The Bulletin
- Cover of The Bulletin
- Categories: News magazine
- First issue: 1962
- Company: Bulletin Media SRL
- Country: Belgium
- Based in: Brussels
- Language: English
- Website: www.thebulletin.be

= The Bulletin (Belgian magazine) =

English-language news magazine

The Bulletin is an English-language news magazine based in Brussels, Belgium. Founded in 1962 as a weekly magazine, it is the oldest media outlet in English in Belgium and remains one of the oldest English-language publications in Continental Europe. Today, it claims a monthly online audience of 150,000 unique readers mostly from the large expatriate community of the European Union's capital. Publication became quarterly in 2012.

Regular contributors in the past have included the author and one-time British Labour MP Dick Leonard, who wrote about Belgian politics, and John Palmer, former Europe Editor of The Guardian and former Political Director of the European Policy Centre.

==History==
"From now on, non-Belgian, English-speaking residents have a voice of their own. That voice: The Bulletin. YOUR weekly." – Monique Ackroyd, 1962

On 21 September 1962, Monique Ackroyd successfully completed the first issue of The Bulletin. Created in the basement of her Uccle home, it was 8 pages and cost 5 Belgian francs. The publication was greeted enthusiastically by the English-speaking community: by the second issue, it had grown to 12 pages. Although things were going well with The Bulletin, it wasn't until 1967 with the move of NATO headquarters from Paris to Brussels that readership really took off. With a new office in Uccle, the magazine's circulation grew and the number of pages doubled to 48. By 1969, circulation had grown to 3,000, enabling yet another relocation of The Bulletin office to the Sablon area, above the Vieux St. Martin restaurant.

In 1971, one of The Bulletins freelance writers, Sunday Times journalist John Lambert, encouraged by the then editor, Aislinn Dulanty, decided to launch a campaign to ban traffic in the Grand-Place. A petition resulted in a partial success in March 1971, when drivers were banned from parking, but through traffic was still allowed. The Bulletin kept fighting. The staff organized a protest picnic held on 25 June. "Bring your children, your grandmother, your umbrella (just in case)," urged the posters. The response was sensational, and hugely successful.

Due to such positive campaigns as well as the expansion of the EEC and expatriate community in Brussels, Ackroyd Publications launched What's On, an entertainment guide, in 1975. Three years later, the growing company moved into new offices, located on Avenue Louise.

The Bulletin was on a roll in the 1980s. It was a recognized publication, producing serious journalism that reflected the changing urban scene. It had Cleveland Moffett's reflective Rambler columns covering many aspects of urban life, Dick Leonard explaining the nuances of Belgian politics and Geoff Meade's wry stories on living in Belgium with his Meadelets and catlets. By 1986, its cash flow was healthy enough to pay for a smart corner mansion on Avenue Molière.

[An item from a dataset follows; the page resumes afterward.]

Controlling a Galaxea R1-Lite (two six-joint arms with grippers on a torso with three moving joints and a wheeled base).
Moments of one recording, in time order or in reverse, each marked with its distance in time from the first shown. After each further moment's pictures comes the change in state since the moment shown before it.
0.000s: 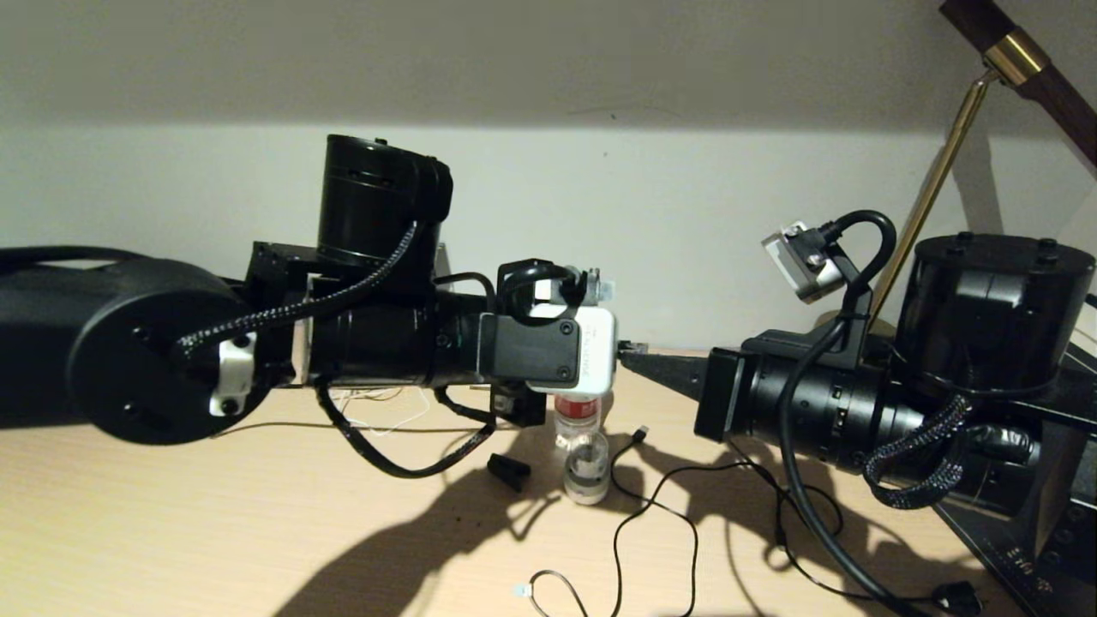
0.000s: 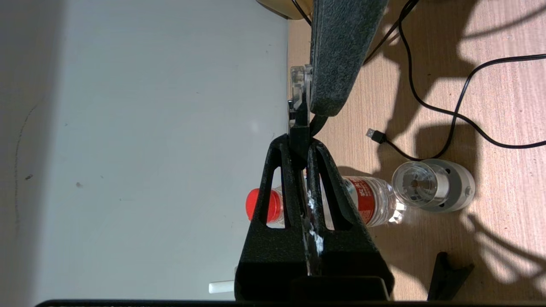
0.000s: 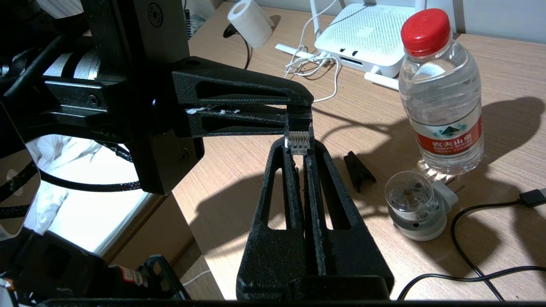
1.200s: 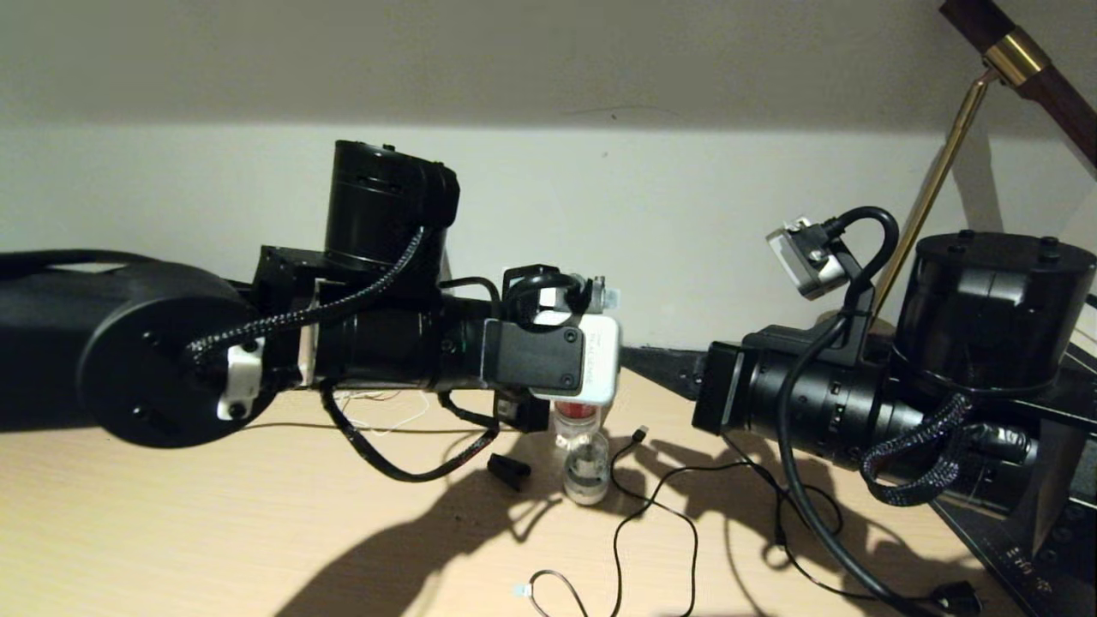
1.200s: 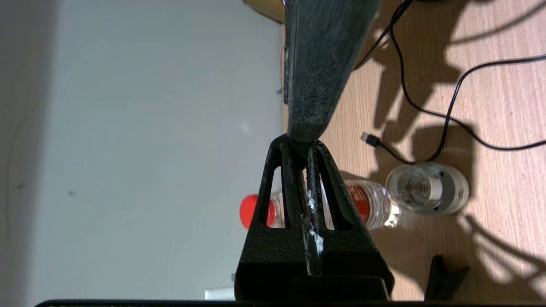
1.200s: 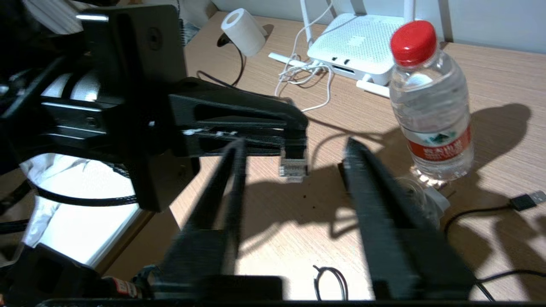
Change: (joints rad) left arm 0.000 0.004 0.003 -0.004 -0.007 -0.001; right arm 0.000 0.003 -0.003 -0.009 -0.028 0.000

In the 1990s there was a change of editor, from Aislinn Dulanty to her daughter, Brigid Grauman. The Bulletin continued its successful ascent by recruiting new journalists, and launching several titles, including a design magazine called Look and an inflight magazine for the Belgian national airline Sabena.

Between 1992 and 1994, The Bulletin reported on a campaign led by expats of differing nationalities against BBC's Radio 4. It was thought that the service was to be stopped, causing outrage amongst its listeners. Even though the true situation came to light as being just a switch from long waves to FM, a protest organization was still founded. North Europe Save Radio 4 sent petitions and faxes until BBC agreed to keep the programme on long wave.

In 2007, Ackroyd Publications was acquired by Corelio, the Flemish media group now known as Mediahuis that publishes several Belgian dailies in both Dutch and French. Derek Blyth then became editor-in-chief. In 2011, Deborah Forsyth became acting editor-in-chief, followed later in the year by Tamara Gausi as editor-in-chief.

In 2012, The Bulletin announced it was printing its final edition in July of that year. This was stated in a letter to subscribers that offered a refund for those who had signed up to a longer term subscription. The announcement stated that due to changes in the market, including the role played by the internet, The Bulletin would no longer be a printed magazine but would continue as an online publication. This online publication was previously an offshoot of The Bulletin called xpats.com. Since then, The Bulletin has continued to publish a quarterly print edition.

In 2022, The Bulletins 60th anniversary year, the title was acquired by Bulletin Media SRL, a company led by previous editor-in-chief, Sarah Crew, who assumed the role of publisher-editor. Under new independent ownership, The Bulletin announced that it would "reinforce its role as a community-focused source of news and information".